▼
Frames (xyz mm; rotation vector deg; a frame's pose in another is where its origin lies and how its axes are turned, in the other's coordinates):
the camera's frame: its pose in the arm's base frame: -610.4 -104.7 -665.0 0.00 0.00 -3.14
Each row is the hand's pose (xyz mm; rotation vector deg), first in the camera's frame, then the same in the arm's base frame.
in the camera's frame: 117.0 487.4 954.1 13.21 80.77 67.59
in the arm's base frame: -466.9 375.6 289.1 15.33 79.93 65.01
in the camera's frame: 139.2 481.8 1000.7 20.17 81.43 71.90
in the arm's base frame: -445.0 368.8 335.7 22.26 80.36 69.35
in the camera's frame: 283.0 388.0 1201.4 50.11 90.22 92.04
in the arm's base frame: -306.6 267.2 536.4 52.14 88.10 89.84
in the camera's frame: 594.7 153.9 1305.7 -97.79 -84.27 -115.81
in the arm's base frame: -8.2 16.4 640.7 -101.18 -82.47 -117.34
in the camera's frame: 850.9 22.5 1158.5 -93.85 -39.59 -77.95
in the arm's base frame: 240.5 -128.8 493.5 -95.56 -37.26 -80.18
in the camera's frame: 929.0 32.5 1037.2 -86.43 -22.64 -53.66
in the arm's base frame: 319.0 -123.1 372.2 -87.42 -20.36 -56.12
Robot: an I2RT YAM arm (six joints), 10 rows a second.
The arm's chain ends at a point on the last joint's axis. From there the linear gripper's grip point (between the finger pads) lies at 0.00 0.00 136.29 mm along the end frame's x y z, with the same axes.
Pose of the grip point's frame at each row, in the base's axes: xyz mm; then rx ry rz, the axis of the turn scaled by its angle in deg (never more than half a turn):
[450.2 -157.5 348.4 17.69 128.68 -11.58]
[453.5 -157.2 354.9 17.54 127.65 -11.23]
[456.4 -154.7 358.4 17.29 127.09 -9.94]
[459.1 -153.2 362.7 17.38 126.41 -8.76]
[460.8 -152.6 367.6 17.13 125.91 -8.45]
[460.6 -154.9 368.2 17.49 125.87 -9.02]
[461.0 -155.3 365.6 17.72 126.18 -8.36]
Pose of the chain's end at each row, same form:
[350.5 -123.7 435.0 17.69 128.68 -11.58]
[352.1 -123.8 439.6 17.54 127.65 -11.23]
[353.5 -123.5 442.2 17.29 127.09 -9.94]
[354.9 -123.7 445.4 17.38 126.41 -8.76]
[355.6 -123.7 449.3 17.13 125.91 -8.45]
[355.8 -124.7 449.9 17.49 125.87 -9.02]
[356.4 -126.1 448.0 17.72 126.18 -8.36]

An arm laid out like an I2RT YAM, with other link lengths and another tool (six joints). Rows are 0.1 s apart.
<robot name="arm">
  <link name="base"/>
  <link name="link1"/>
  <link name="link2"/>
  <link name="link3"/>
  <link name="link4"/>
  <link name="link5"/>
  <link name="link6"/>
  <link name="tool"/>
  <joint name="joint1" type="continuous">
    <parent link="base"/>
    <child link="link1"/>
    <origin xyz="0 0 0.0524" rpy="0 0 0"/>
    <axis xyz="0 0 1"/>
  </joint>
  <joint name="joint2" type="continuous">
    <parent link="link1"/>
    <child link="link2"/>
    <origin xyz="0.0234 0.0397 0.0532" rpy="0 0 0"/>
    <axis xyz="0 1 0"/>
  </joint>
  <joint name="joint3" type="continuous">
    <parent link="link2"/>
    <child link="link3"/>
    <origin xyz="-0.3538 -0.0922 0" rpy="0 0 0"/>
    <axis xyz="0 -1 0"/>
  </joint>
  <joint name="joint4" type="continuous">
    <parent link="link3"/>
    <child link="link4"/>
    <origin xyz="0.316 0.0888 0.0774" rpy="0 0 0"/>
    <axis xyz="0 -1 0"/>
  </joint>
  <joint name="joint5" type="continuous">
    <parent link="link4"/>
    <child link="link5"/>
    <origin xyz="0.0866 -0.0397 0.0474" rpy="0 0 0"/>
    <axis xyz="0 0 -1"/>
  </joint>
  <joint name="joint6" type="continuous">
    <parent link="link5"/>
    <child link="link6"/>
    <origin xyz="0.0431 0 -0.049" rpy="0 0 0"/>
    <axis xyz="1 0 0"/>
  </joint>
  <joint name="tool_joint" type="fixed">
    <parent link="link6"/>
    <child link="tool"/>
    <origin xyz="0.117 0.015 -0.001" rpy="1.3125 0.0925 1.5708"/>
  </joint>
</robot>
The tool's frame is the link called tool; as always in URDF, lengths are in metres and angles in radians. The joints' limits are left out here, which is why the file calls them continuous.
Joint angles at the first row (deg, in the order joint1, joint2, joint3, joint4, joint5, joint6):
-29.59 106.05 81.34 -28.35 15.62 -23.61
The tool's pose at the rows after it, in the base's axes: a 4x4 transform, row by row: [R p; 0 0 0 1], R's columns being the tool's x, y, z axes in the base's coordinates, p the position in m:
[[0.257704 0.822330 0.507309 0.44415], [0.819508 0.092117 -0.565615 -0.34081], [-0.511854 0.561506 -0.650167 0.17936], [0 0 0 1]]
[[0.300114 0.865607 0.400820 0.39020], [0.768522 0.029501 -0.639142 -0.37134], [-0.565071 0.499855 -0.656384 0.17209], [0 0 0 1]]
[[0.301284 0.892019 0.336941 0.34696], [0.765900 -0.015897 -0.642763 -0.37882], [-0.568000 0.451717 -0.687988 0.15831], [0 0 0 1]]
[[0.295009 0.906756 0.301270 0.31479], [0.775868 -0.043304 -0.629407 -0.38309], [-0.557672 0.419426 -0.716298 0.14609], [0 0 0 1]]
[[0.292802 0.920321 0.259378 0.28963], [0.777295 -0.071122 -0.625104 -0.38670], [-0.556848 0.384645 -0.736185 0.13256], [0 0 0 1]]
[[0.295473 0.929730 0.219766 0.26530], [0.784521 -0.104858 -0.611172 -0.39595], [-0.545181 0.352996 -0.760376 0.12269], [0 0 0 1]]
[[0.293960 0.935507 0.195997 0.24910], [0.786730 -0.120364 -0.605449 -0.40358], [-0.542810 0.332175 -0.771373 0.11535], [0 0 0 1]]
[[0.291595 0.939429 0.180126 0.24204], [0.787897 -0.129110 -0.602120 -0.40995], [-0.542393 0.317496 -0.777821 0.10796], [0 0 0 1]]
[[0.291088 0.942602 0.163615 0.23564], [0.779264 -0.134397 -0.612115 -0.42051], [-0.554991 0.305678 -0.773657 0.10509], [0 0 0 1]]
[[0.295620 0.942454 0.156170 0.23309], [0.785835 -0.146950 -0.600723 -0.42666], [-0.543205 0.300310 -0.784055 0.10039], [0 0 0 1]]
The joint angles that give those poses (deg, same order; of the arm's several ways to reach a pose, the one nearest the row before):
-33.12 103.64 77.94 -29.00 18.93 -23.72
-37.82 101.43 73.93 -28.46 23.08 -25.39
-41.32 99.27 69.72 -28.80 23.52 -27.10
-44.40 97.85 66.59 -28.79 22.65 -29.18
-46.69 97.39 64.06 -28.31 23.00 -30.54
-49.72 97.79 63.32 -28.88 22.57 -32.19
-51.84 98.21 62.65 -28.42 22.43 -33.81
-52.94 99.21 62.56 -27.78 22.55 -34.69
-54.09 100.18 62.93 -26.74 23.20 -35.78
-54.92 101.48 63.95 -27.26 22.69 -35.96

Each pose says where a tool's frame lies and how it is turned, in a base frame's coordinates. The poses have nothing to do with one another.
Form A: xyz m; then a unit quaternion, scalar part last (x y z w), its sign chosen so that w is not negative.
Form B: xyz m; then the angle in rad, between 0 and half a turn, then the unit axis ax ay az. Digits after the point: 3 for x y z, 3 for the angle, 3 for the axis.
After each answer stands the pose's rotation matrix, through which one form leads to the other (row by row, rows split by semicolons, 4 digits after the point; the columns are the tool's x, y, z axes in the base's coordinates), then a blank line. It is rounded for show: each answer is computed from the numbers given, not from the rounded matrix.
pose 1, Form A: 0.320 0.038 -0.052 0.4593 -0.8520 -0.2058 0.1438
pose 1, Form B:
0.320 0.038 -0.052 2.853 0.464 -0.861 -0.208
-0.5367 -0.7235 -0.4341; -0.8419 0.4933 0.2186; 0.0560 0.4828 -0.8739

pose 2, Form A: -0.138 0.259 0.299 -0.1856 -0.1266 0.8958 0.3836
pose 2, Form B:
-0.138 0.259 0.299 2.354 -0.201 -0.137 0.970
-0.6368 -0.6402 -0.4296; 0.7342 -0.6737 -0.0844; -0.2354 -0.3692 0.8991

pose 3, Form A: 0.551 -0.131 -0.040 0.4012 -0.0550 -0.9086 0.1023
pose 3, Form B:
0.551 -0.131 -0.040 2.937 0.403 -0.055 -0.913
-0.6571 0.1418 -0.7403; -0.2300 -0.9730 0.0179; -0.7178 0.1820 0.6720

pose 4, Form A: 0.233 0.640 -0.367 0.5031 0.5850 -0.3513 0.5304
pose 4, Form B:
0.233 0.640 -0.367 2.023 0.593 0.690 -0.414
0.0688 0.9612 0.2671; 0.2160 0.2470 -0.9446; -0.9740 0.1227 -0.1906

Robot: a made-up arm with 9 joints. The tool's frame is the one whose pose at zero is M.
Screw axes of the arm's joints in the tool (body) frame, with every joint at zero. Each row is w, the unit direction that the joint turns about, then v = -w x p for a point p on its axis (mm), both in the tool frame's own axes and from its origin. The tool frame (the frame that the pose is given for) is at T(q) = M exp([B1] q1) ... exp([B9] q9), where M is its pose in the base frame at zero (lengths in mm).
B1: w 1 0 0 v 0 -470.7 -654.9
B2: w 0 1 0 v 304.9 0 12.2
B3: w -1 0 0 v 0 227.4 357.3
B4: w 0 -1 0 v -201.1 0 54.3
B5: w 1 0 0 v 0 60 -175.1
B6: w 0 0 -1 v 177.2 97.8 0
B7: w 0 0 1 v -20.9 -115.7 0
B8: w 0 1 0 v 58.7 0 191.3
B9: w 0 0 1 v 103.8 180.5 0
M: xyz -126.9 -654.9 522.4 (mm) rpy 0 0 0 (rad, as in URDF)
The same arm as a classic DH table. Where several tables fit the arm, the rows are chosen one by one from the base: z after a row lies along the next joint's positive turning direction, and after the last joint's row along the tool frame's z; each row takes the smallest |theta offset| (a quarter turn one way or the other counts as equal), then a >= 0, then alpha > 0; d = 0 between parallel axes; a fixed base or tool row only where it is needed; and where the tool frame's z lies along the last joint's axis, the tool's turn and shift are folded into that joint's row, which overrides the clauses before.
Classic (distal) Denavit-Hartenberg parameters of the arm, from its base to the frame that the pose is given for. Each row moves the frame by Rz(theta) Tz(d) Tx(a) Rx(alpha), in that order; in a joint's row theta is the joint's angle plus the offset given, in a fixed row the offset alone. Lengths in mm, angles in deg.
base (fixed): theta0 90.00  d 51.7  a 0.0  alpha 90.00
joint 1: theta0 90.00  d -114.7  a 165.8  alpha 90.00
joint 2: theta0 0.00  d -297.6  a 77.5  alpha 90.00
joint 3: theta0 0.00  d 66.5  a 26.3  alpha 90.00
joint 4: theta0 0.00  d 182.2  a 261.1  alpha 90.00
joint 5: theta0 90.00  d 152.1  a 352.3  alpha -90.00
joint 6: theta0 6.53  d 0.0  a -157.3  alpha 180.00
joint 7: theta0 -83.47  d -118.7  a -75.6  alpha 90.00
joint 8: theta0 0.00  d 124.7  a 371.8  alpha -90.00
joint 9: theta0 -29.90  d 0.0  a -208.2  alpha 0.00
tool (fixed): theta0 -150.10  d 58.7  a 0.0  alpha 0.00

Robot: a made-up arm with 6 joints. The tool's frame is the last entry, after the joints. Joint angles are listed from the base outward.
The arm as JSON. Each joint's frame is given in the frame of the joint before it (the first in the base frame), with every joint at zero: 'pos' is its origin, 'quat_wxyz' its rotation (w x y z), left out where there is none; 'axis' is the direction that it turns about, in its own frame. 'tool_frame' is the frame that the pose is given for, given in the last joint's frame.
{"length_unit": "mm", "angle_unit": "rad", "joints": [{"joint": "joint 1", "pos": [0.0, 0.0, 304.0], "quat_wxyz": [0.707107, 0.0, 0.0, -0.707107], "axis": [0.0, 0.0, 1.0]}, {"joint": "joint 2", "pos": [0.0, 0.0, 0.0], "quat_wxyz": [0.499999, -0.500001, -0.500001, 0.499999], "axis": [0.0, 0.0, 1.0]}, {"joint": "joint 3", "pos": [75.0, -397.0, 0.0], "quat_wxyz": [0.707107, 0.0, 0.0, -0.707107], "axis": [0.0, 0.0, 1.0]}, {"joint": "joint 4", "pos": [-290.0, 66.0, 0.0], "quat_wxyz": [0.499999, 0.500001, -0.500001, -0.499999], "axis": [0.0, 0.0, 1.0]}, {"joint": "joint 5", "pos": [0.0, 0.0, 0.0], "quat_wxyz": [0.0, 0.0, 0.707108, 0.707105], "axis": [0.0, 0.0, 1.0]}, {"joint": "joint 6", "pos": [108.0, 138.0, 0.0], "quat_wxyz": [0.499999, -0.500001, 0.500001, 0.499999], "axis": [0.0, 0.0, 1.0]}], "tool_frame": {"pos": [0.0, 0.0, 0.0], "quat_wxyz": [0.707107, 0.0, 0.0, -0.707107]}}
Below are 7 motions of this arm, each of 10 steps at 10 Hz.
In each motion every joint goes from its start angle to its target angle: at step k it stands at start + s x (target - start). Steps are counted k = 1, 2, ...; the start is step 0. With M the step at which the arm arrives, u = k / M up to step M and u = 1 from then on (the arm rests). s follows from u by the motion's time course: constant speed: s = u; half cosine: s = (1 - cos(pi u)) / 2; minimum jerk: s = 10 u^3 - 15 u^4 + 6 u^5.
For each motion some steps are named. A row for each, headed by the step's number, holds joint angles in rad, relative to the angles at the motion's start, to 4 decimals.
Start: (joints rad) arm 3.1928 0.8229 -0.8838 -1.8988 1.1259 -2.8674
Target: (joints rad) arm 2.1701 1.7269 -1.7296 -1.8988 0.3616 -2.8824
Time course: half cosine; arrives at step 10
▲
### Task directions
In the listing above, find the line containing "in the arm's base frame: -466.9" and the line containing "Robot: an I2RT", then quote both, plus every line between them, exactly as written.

### Result of this task
in the arm's base frame: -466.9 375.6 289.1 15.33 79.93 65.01
in the camera's frame: 139.2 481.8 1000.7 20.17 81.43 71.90
in the arm's base frame: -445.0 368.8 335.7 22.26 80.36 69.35
in the camera's frame: 283.0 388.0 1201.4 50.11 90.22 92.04
in the arm's base frame: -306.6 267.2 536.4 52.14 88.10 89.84
in the camera's frame: 594.7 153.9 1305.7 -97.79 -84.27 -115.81
in the arm's base frame: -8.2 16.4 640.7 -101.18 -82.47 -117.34
in the camera's frame: 850.9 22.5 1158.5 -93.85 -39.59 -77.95
in the arm's base frame: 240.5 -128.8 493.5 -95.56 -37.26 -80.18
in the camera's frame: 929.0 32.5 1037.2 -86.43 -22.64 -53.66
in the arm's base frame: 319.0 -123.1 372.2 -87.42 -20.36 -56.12
Robot: an I2RT YAM arm (six joints), 10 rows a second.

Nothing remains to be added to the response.